I ordered the 4850 for 143 euro yesterday. I hope radeonhd will support it soon. Even if some nvidia cards offer better buck/performance (especially new 9800gtx to be sold for 199$ - ~150 euro) I'll put my money where my mouth is.  I hope this will drive other vendors to open the specs for their hardware.

----------

## asturm

As far as I have seen, 4850 is at least on par with the performance of 9800 GTX.

There's even initial 4850 support in xf86-radeon-ati through AtomBIOS, but no 2D/3D acceleration yet.

----------

## Evincar

Yes, the 4850 is a very serious contender in terms of price/performance againts the Nvidia offerings, something that has not happenned for quite a while. I am wondering how the 4650 will turn out. That card could give very solid performance for something 100€!!! 
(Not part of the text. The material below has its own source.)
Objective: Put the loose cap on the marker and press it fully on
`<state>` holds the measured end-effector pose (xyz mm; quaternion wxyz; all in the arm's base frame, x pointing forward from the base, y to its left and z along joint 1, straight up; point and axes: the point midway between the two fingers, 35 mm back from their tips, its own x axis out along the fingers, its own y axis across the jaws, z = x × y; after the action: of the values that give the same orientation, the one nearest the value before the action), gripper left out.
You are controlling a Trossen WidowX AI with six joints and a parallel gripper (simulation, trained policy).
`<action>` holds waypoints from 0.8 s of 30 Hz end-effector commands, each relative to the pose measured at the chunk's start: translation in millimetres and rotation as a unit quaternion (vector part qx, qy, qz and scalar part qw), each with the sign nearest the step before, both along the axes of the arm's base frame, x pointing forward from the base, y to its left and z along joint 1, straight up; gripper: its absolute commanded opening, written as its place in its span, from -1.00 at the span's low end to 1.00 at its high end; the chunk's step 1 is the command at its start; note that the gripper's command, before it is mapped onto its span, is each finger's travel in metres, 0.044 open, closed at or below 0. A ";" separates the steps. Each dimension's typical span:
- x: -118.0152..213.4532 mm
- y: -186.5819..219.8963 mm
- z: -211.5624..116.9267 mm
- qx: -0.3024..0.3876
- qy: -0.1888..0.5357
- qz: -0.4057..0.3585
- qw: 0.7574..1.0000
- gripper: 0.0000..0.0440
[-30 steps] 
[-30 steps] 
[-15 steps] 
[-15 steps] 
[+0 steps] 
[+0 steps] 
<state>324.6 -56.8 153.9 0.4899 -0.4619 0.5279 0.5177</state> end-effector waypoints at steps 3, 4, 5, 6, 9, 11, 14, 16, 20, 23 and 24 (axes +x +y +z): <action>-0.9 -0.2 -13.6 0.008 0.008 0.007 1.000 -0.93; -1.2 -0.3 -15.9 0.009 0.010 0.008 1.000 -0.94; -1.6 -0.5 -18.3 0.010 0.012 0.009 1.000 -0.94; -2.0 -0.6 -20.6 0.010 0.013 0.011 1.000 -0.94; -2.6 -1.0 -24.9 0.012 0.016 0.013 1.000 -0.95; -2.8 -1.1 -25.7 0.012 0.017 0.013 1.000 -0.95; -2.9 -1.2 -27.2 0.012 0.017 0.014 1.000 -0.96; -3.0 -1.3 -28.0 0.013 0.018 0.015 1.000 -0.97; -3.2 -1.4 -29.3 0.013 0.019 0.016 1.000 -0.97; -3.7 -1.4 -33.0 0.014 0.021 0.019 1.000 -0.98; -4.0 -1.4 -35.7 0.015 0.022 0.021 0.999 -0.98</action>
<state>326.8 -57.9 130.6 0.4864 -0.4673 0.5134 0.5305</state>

I bet we will soon be seeing benchmarks in phoronix, and honestly I expect the 4850 to slaughter the opposition under Linux. AMD seems dead serious about their support. Now, if they could only fix the R500 mess...

----------

## crazycat

2.6.26-rc7 has some dri updates that enable r500 acceleration, so does radeonhd git. It's still very alpha, but you can see the effort and even contribute if it's moving too slow for you. After years of using proprietary drivers I'm deadly determined to buy only the hardware that has open specifications. A year ago I was very sceptical when ATI announced that they'll open the 3d specs. But looks like it wasn't just bullshit. Also I know how hard it is to write drivers, especially for multiprocessor machines. The usable r700 radeonhd is probably 1-2 years away, still I feel good paying amd for an effort.

----------